Plusieurs choses m'ont frappé.
La principale est la mentalité très pacifiste et très européiste des messages. Je met cela sur le compte du montage des journalistes, mais aussi cela montre que même en vieillissant on est pris pas l'air du temps, on ne reste pas figé dans la mentalité de l'époque où l'on est né, même à 100 ans passé ses pensées se rapprochent de la mentalité ambiante.
De cela je déduis aussi que les hommes qui parlent ne sont pas ceux qui sont partis en 1914, ni ceux qui étaient dans les tranchés en 1916, ils s'agissaient bien des rescapés, des survivants de 1918. Cela m'intéresse parce que comme souvent les journalistes et les penseurs de l'émotionnel d'aujourd'hui prennent des exemples historiques en les isolant de leurs conséquences autant que leurs causes. Ainsi en 1918 tout le monde pense "plus jamais ça" ou "c'est la der des der" tout comme nos poilus interrogés ou nos journalistes inquisiteurs. Personne ne pense "nous avons fait notre devoir et s'il le faut nous le referons". En somme personne ne fait le lien entre l'esprit qui règne en 1918 et celui qui règnera en 1940, personne ne voit que la défaite de la première armée du monde était contenu dans la victoire à la Pyrrhus qui eut lieu 22 ans auparavant.

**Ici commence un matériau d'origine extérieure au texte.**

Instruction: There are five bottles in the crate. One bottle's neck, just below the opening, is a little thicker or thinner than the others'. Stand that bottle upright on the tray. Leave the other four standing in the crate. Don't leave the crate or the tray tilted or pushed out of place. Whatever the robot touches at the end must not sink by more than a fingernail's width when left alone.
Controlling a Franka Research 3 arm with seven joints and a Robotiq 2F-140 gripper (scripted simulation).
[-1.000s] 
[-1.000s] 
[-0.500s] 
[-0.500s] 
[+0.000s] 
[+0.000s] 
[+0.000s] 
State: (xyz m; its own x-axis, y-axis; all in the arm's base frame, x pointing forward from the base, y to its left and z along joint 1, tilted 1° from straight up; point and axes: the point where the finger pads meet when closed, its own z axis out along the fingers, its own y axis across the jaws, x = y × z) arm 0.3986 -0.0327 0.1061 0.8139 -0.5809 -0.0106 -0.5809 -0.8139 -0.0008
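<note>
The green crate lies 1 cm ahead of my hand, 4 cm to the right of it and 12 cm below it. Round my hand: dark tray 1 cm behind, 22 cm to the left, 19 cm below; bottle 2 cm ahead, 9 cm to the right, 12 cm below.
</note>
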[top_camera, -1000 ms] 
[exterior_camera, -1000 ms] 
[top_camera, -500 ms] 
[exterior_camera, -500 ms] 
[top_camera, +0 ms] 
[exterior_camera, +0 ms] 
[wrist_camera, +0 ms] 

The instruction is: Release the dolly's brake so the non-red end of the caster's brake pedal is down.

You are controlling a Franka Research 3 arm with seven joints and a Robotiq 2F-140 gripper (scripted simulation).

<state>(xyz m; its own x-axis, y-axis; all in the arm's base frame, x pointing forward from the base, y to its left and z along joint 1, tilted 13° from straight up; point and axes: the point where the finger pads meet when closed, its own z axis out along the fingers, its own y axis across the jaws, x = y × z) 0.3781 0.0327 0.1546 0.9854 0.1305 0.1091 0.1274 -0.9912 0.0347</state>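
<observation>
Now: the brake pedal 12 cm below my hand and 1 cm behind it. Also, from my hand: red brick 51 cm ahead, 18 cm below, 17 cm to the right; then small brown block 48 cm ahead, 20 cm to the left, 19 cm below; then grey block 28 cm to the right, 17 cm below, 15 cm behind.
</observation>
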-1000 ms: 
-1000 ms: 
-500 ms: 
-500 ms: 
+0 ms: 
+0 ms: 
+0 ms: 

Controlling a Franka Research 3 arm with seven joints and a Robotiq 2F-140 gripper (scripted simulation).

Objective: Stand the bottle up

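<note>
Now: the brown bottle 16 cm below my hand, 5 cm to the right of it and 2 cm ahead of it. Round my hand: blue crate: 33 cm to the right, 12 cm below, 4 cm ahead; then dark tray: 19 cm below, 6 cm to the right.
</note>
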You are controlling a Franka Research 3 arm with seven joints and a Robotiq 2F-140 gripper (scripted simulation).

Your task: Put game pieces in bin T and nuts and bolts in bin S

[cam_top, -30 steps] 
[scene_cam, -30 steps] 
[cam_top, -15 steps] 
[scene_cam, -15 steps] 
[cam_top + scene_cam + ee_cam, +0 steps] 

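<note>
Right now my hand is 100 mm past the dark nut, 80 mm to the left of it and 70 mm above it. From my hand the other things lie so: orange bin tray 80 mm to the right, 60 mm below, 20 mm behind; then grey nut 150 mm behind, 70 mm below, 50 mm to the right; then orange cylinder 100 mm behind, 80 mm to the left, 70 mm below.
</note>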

Tout le monde célèbre bêtement la victoire de la paix de 1918 sans voir qu'elle annonçait une défaite encore plus prononcée de celle ci deux décennies plus tard.

Là où je suis franchement inquiet c'est de voir la même lassitude, le même pacifisme à tout prix dans la France d'aujourd'hui. Au lieu d'avoir la mentalité de 1945 "la paix se mérite et se gagne" en appliquant donc l'adage de césar civis pacem parabellum, nous sommes revenus en 1938 à Munich: "plutôt le déshonneur que la guerre".
On a déjà le déshonneur de ne plus transmettre et sauvegarder notre culture, dois-je en déduire que nous auront en plus à nous battre pour nos vie?